Department of Infectious Diseases, Nanjing Drum Tower Hospital Clinical College of Nanjing University of Chinese Medicine, Nanjing, China.
Department of Infectious Diseases, Nanjing Drum Tower Hospital, Affiliated Hospital of Medical School, Nanjing University, Nanjing, China.
Front Immunol. 2023 May 17;14:1130362. doi: 10.3389/fimmu.2023.1130362. eCollection 2023.
The evaluation of liver fibrosis is essential in the management of patients with autoimmune hepatitis (AIH). We aimed to establish and validate an easy-to-use nomogram to identify AIH patients with advanced liver fibrosis.
AIH patients who underwent liver biopsies were included and randomly divided into a training set and a validation set. The least absolute shrinkage and selection operator (LASSO) regression was used to select independent predictors of advanced liver fibrosis from the training set, which were utilized to establish a nomogram. The performance of the nomogram was evaluated using the receiver characteristic curve (ROC), calibration curve, and decision curve analysis (DCA).
The median age of 235 patients with AIH was 54 years old, with 83.0% of them being female. Six independent factors associated with advanced fibrosis, including sex, age, red cell distribution width, platelets, alkaline phosphatase, and prothrombin time, were combined to construct a predictive AIH fibrosis (AIHF)-nomogram. The AIHF-nomogram showed good agreement with real observations in the training and validation sets, according to the calibration curve. The AIHF-nomogram performed significantly better than the fibrosis-4 and aminotransferase-to-platelet ratio scores in the training and validation sets, with an area under the ROCs for predicting advanced fibrosis of 0.804 in the training set and 0.781 in the validation set. DCA indicated that the AIHFI-nomogram was clinically useful. The nomogram will be available at http://ndth-zzy.shinyapps.io/AIHF-nomogram/as a web-based calculator.
The novel, easy-to-use web-based AIHF-nomogram model provides an insightful and applicable tool to identify AIH patients with advanced liver fibrosis.
评估肝纤维化对于自身免疫性肝炎(AIH)患者的管理至关重要。我们旨在建立和验证一个易于使用的列线图,以识别患有晚期肝纤维化的 AIH 患者。
纳入接受肝活检的 AIH 患者,并将其随机分为训练集和验证集。使用最小绝对收缩和选择算子(LASSO)回归从训练集中选择晚期肝纤维化的独立预测因子,并用这些因子建立列线图。通过接受者特征曲线(ROC)、校准曲线和决策曲线分析(DCA)评估列线图的性能。

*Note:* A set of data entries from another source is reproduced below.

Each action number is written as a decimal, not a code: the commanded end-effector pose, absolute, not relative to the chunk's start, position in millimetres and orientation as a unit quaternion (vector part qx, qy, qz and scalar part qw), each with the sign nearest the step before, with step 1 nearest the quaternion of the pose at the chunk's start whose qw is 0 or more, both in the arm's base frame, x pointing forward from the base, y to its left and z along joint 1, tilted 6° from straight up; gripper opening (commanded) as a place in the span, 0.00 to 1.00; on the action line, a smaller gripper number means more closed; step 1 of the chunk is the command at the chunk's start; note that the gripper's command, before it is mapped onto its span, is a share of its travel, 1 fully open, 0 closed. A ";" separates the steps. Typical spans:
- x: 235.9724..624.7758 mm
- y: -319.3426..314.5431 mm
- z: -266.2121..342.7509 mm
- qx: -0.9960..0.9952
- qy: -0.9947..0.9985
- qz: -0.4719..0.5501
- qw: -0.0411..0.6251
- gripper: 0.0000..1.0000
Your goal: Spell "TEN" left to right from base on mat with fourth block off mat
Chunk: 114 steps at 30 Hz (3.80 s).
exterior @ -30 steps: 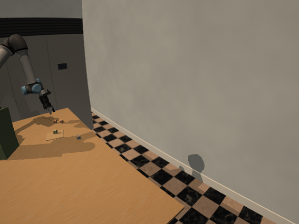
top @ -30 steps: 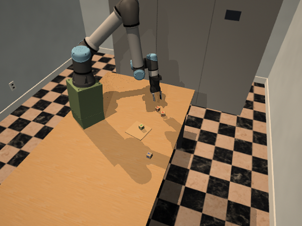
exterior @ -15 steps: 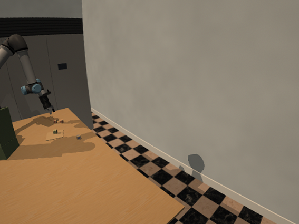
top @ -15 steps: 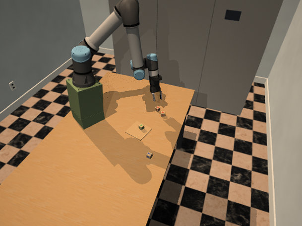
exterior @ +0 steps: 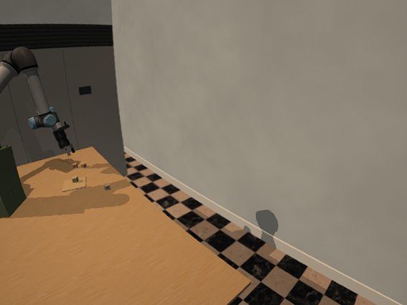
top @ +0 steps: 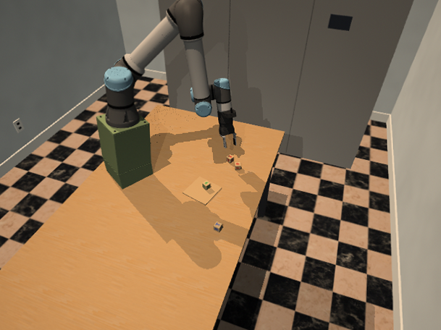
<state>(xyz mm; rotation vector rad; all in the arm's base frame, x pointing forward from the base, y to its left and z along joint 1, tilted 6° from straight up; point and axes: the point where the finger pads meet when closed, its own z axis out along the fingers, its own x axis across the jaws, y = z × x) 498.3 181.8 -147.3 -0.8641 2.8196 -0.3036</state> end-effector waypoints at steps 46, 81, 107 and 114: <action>548.9 131.8 -147.9 -0.290 0.947 -0.102 0.089 1.00; 521.2 73.4 -163.9 -0.290 0.948 -0.100 0.087 1.00; 415.9 -41.1 -168.4 -0.290 0.947 -0.102 0.089 1.00; 415.9 -41.1 -168.4 -0.290 0.947 -0.102 0.089 1.00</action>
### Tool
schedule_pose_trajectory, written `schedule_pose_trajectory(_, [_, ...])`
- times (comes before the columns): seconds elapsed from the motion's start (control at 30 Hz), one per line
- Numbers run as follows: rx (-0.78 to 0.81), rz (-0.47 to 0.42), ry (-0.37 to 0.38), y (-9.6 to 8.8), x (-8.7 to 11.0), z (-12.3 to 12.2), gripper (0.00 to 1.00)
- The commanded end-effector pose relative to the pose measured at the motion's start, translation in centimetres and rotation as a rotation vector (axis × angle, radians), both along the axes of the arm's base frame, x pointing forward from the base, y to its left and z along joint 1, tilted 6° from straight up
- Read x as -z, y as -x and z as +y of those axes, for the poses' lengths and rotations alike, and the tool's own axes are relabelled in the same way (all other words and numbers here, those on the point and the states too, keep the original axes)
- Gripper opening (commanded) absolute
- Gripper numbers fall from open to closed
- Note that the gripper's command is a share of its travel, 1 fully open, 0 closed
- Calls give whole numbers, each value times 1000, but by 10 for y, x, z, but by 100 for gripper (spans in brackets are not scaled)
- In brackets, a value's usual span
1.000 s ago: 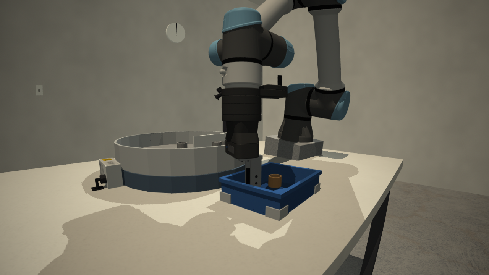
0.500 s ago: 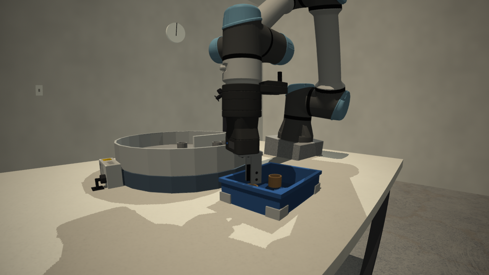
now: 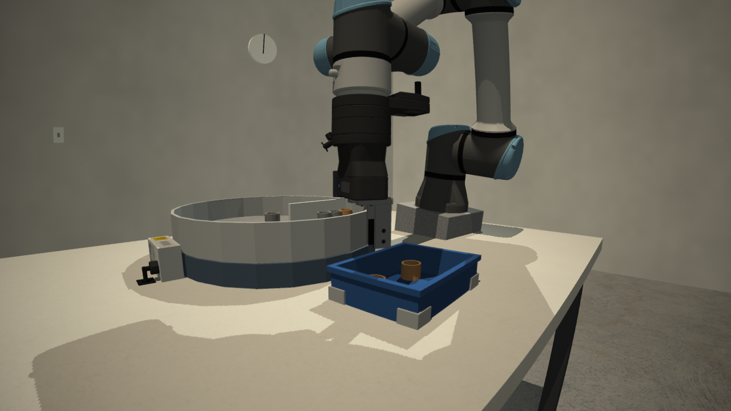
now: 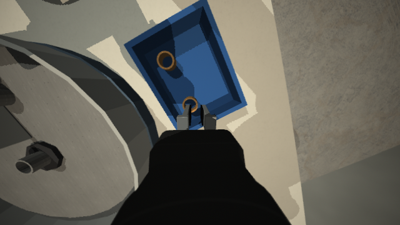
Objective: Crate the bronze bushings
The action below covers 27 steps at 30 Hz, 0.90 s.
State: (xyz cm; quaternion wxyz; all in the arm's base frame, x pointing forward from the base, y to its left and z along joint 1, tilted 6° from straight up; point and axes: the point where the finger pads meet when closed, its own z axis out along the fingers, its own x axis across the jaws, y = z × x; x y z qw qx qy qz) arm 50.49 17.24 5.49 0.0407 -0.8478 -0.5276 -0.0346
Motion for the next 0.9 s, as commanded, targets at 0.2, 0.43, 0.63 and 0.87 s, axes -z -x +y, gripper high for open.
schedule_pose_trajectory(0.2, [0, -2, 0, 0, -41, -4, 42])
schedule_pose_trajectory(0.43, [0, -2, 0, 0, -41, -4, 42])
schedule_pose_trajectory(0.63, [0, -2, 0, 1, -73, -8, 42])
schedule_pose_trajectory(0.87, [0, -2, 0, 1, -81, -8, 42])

235 例 AIH 患者的中位年龄为 54 岁,其中 83.0%为女性。有 6 个与晚期纤维化相关的独立因素,包括性别、年龄、红细胞分布宽度、血小板、碱性磷酸酶和凝血酶原时间,被结合起来构建了一个预测 AIH 纤维化(AIHF)的列线图。根据校准曲线,AIHF 列线图在训练集和验证集中与真实观察结果具有良好的一致性。在训练集和验证集中,AIHF 列线图的表现均明显优于纤维化 4 分和天冬氨酸氨基转移酶/血小板比值评分,ROC 预测晚期纤维化的 AUC 在训练集为 0.804,在验证集为 0.781。DCA 表明 AIHF 列线图具有临床实用性。该列线图将可在 http://ndth-zzy.shinyapps.io/AIHF-nomogram/ 作为一个基于网络的计算器使用。
新型易于使用的基于网络的 AIHF 列线图模型为识别患有晚期肝纤维化的 AIH 患者提供了一种有见地和实用的工具。